Work to complete:
Once you have read the entries below, repeat all of them exactly.

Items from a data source
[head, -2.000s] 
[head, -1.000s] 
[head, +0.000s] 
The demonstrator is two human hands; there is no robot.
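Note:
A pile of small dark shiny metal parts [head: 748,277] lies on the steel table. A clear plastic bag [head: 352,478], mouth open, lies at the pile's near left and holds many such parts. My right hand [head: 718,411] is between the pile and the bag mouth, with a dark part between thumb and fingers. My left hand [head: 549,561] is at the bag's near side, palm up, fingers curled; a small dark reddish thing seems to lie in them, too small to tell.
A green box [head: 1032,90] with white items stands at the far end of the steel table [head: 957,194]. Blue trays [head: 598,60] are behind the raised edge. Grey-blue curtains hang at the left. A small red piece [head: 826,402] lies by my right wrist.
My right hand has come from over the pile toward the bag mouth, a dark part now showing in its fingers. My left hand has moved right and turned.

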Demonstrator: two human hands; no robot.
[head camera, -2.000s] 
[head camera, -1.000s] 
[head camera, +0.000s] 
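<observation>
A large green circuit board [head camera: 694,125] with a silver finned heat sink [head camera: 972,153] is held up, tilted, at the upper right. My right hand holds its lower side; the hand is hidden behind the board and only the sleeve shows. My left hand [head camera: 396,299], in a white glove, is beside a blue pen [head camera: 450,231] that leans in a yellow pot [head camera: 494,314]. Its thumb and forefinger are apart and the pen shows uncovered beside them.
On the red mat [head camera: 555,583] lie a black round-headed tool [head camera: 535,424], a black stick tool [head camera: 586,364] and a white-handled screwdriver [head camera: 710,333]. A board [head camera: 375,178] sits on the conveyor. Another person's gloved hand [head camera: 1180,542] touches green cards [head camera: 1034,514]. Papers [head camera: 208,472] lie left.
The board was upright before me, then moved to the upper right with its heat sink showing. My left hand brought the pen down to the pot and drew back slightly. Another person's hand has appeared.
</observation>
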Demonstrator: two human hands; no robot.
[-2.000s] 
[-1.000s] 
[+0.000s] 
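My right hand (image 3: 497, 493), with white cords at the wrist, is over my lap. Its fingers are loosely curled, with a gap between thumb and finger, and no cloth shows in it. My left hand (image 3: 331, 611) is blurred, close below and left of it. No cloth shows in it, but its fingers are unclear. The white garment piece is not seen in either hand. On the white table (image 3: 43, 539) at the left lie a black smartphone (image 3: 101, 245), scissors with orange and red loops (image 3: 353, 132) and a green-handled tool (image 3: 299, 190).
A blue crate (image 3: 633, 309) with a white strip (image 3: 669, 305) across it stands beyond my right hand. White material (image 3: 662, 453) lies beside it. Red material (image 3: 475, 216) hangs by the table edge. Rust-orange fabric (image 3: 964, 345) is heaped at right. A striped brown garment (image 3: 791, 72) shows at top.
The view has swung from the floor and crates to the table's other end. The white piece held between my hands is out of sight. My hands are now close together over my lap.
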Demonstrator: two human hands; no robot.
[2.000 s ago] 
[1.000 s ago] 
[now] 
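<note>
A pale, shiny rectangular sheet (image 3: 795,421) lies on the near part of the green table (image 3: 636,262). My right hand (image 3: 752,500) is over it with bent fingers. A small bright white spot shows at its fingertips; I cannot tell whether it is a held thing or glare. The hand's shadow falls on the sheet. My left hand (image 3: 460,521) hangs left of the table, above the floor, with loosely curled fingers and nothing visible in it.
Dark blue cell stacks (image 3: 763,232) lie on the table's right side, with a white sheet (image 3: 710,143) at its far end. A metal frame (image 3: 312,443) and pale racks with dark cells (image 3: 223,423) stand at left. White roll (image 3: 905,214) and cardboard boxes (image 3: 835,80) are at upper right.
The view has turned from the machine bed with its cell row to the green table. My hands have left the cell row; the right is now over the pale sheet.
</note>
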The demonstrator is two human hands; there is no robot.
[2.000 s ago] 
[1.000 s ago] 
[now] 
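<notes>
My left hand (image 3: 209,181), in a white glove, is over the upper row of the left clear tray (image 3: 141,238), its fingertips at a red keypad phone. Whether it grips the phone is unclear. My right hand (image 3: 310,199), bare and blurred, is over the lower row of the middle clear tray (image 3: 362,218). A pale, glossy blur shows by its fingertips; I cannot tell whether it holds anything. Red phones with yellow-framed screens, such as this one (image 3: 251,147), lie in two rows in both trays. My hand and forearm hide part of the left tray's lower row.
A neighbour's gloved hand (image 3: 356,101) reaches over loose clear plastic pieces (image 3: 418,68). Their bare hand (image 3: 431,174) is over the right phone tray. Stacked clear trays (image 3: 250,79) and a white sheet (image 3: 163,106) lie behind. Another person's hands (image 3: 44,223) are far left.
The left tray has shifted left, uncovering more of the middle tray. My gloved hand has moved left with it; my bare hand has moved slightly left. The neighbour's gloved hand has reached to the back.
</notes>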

Reply to the exercise:
[head, -2.000s] 
[head, -1.000s] 
[head, +0.000s] 
The demonstrator is two human hands; there is no robot.
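Note:
A pile of small dark shiny metal parts [head: 748,277] lies on the steel table. A clear plastic bag [head: 352,478], mouth open, lies at the pile's near left and holds many such parts. My right hand [head: 718,411] is between the pile and the bag mouth, with a dark part between thumb and fingers. My left hand [head: 549,561] is at the bag's near side, palm up, fingers curled; a small dark reddish thing seems to lie in them, too small to tell.
A green box [head: 1032,90] with white items stands at the far end of the steel table [head: 957,194]. Blue trays [head: 598,60] are behind the raised edge. Grey-blue curtains hang at the left. A small red piece [head: 826,402] lies by my right wrist.
My right hand has come from over the pile toward the bag mouth, a dark part now showing in its fingers. My left hand has moved right and turned.
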
Demonstrator: two human hands; no robot.
[head camera, -2.000s] 
[head camera, -1.000s] 
[head camera, +0.000s] 
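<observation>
A large green circuit board [head camera: 694,125] with a silver finned heat sink [head camera: 972,153] is held up, tilted, at the upper right. My right hand holds its lower side; the hand is hidden behind the board and only the sleeve shows. My left hand [head camera: 396,299], in a white glove, is beside a blue pen [head camera: 450,231] that leans in a yellow pot [head camera: 494,314]. Its thumb and forefinger are apart and the pen shows uncovered beside them.
On the red mat [head camera: 555,583] lie a black round-headed tool [head camera: 535,424], a black stick tool [head camera: 586,364] and a white-handled screwdriver [head camera: 710,333]. A board [head camera: 375,178] sits on the conveyor. Another person's gloved hand [head camera: 1180,542] touches green cards [head camera: 1034,514]. Papers [head camera: 208,472] lie left.
The board was upright before me, then moved to the upper right with its heat sink showing. My left hand brought the pen down to the pot and drew back slightly. Another person's hand has appeared.
</observation>
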Demonstrator: two human hands; no robot.
[-2.000s] 
[-1.000s] 
[+0.000s] 
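My right hand (image 3: 497, 493), with white cords at the wrist, is over my lap. Its fingers are loosely curled, with a gap between thumb and finger, and no cloth shows in it. My left hand (image 3: 331, 611) is blurred, close below and left of it. No cloth shows in it, but its fingers are unclear. The white garment piece is not seen in either hand. On the white table (image 3: 43, 539) at the left lie a black smartphone (image 3: 101, 245), scissors with orange and red loops (image 3: 353, 132) and a green-handled tool (image 3: 299, 190).
A blue crate (image 3: 633, 309) with a white strip (image 3: 669, 305) across it stands beyond my right hand. White material (image 3: 662, 453) lies beside it. Red material (image 3: 475, 216) hangs by the table edge. Rust-orange fabric (image 3: 964, 345) is heaped at right. A striped brown garment (image 3: 791, 72) shows at top.
The view has swung from the floor and crates to the table's other end. The white piece held between my hands is out of sight. My hands are now close together over my lap.
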Demonstrator: two human hands; no robot.
[2.000 s ago] 
[1.000 s ago] 
[now] 
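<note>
A pale, shiny rectangular sheet (image 3: 795,421) lies on the near part of the green table (image 3: 636,262). My right hand (image 3: 752,500) is over it with bent fingers. A small bright white spot shows at its fingertips; I cannot tell whether it is a held thing or glare. The hand's shadow falls on the sheet. My left hand (image 3: 460,521) hangs left of the table, above the floor, with loosely curled fingers and nothing visible in it.
Dark blue cell stacks (image 3: 763,232) lie on the table's right side, with a white sheet (image 3: 710,143) at its far end. A metal frame (image 3: 312,443) and pale racks with dark cells (image 3: 223,423) stand at left. White roll (image 3: 905,214) and cardboard boxes (image 3: 835,80) are at upper right.
The view has turned from the machine bed with its cell row to the green table. My hands have left the cell row; the right is now over the pale sheet.
</note>
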The demonstrator is two human hands; there is no robot.
[2.000 s ago] 
[1.000 s ago] 
[now] 
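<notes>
My left hand (image 3: 209,181), in a white glove, is over the upper row of the left clear tray (image 3: 141,238), its fingertips at a red keypad phone. Whether it grips the phone is unclear. My right hand (image 3: 310,199), bare and blurred, is over the lower row of the middle clear tray (image 3: 362,218). A pale, glossy blur shows by its fingertips; I cannot tell whether it holds anything. Red phones with yellow-framed screens, such as this one (image 3: 251,147), lie in two rows in both trays. My hand and forearm hide part of the left tray's lower row.
A neighbour's gloved hand (image 3: 356,101) reaches over loose clear plastic pieces (image 3: 418,68). Their bare hand (image 3: 431,174) is over the right phone tray. Stacked clear trays (image 3: 250,79) and a white sheet (image 3: 163,106) lie behind. Another person's hands (image 3: 44,223) are far left.
The left tray has shifted left, uncovering more of the middle tray. My gloved hand has moved left with it; my bare hand has moved slightly left. The neighbour's gloved hand has reached to the back.
</notes>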

No more output will be produced for this exercise.